The creature put its hands on its hips, an oddly feminine gesture in the robust, androgynous shape. Like an almost-naked avenging spirit, Aideen emerged from the coruscating flames with fury painting her face. The woman shook out her shoulders, and the flames settled down, sinking into her skin with one or two last caresses. Most of her pale skin was visible as only her standard-issue bra and panties had survived.
Bet it’s even flashier without dog vision. Does she know Caroline’s already running around in her underwear, and the golden girl has better undies?
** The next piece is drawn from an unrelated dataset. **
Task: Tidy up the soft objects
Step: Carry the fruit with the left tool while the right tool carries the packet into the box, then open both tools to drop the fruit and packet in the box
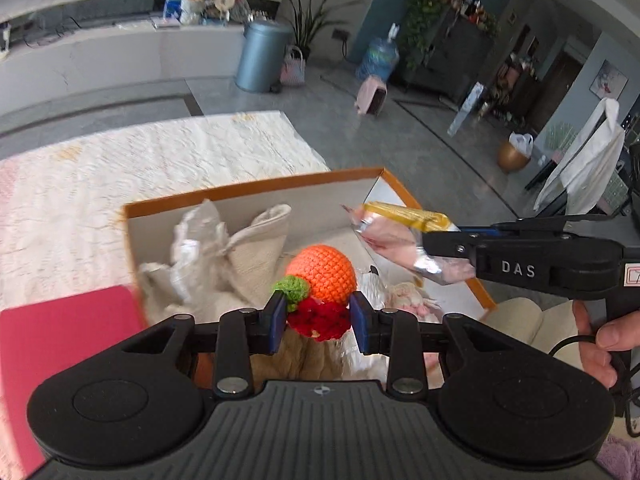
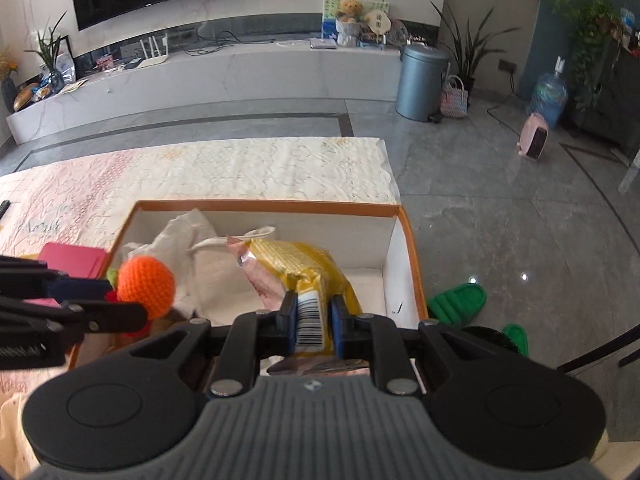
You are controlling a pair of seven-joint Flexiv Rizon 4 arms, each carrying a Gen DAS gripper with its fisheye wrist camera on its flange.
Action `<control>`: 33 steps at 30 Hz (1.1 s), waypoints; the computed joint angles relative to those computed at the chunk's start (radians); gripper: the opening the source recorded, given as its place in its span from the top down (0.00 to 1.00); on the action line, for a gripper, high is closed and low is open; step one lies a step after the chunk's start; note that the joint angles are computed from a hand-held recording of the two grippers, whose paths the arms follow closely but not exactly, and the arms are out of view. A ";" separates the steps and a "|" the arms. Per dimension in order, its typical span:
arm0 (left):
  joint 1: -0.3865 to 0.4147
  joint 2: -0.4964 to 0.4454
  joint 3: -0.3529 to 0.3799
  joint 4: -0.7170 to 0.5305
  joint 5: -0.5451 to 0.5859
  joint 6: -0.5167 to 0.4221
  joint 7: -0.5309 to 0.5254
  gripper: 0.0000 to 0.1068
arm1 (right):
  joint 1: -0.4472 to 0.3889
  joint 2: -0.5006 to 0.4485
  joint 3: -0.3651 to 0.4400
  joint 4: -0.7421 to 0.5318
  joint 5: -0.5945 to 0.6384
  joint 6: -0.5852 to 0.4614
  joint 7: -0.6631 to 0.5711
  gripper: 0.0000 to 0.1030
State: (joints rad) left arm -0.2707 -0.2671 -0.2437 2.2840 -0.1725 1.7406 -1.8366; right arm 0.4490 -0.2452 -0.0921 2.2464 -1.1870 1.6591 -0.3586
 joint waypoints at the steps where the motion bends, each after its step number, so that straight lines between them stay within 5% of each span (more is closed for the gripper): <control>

The anger faded from her face, and Aideen scanned the area. She moved past the three piles of twitching, smoking corpses without paying them any particular attention, and sank to her knees by a shape near a police car. Rising with a gun in her hand, she went and searched the police car. She spoke into something, and then pulled on a police jacket. Aideen leaned out of the vehicle and cupped her hands around her mouth. She shouted and took a ready pose by the car, holding a handgun. Someone by the cars was moaning, crying, or both.
A loud wheeze caught her attention; once she realized it was not her, a large shape on the ground resolved into a person, half under the remains of the metal door. She shambled over as fast she could. Horror made her mind stutter to a stop. Although the heated metal made her vision darken with pain, she shouldered it off the person underneath. Jerome was face down on the pavement underneath, arms and legs spread wide. Raw, oozing spots that alternated with smoother black and white charred areas covered his back, with his jumpsuit singed, missing, or melted onto him. Bone shone in intermittent bursts along the length of his spine, and his body below the neck seemed to be either oozing or fried. He gasped for air again, loud enough for even her damaged ears to recognize it. His head was unmarked, healthy hair and skin in contrast to the ruin of his back. Zita stared at him, biting back nausea. The invaders were gone. She had to get help for him.